++++ Record excerpts ++++
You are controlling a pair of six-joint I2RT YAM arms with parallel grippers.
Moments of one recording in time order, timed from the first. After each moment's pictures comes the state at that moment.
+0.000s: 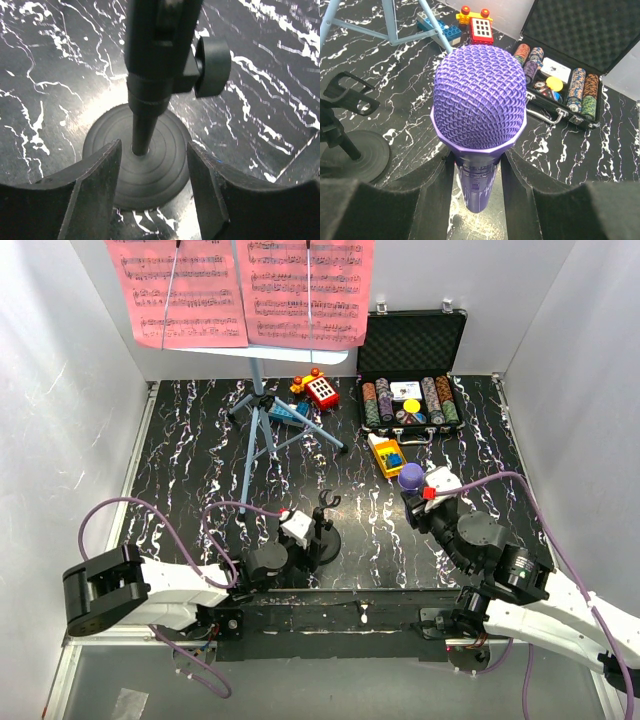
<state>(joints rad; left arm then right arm) -1.19 1.18 0.22 0.65 -0.44 -0.23 1.09 0.51 0.67 -0.30 0.62 -0.13</state>
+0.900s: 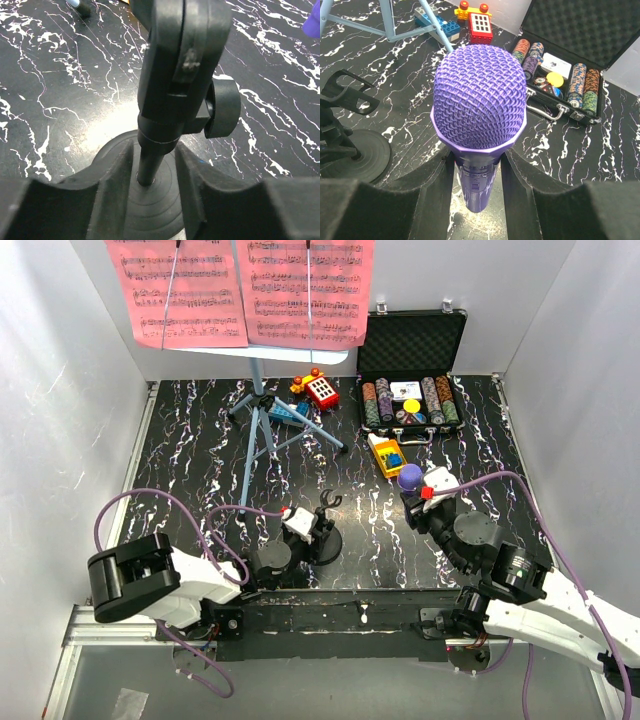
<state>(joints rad) -1.19 1.37 0.23 0.95 -0.52 -0.19 1.09 0.52 0.66 -0.30 0.63 -0.11</state>
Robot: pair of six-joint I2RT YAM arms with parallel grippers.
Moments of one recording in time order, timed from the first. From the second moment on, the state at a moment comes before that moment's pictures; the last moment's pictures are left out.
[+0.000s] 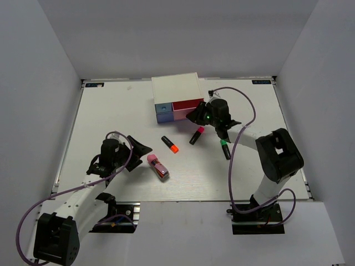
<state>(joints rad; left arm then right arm) -0.23 0.84 0.32 -0.11 0.32 -1.03 0.49 1.74 0.97 0.39 -0.21 0.66</state>
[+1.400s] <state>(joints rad) -0.30 1.32 0.57 -0.29 0.30 -1.03 0.52 1.31 0.66 0.26 -0.27 0.52</state>
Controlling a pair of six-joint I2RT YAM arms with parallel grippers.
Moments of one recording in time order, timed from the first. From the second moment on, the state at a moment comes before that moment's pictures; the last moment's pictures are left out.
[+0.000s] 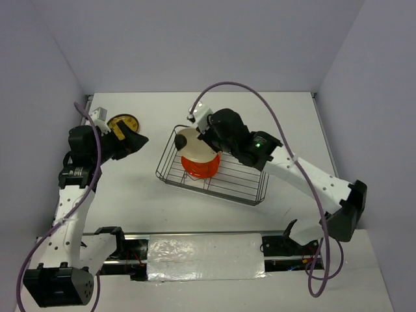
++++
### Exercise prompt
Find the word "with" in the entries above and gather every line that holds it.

### Exercise solution
You are controlling a pair of six-joint I2RT YAM arms with parallel grippers.
Robot: pair of six-joint I2RT YAM arms with parallel grippers.
Controlling a pair of six-joint I2RT YAM arms with parallel grippers.

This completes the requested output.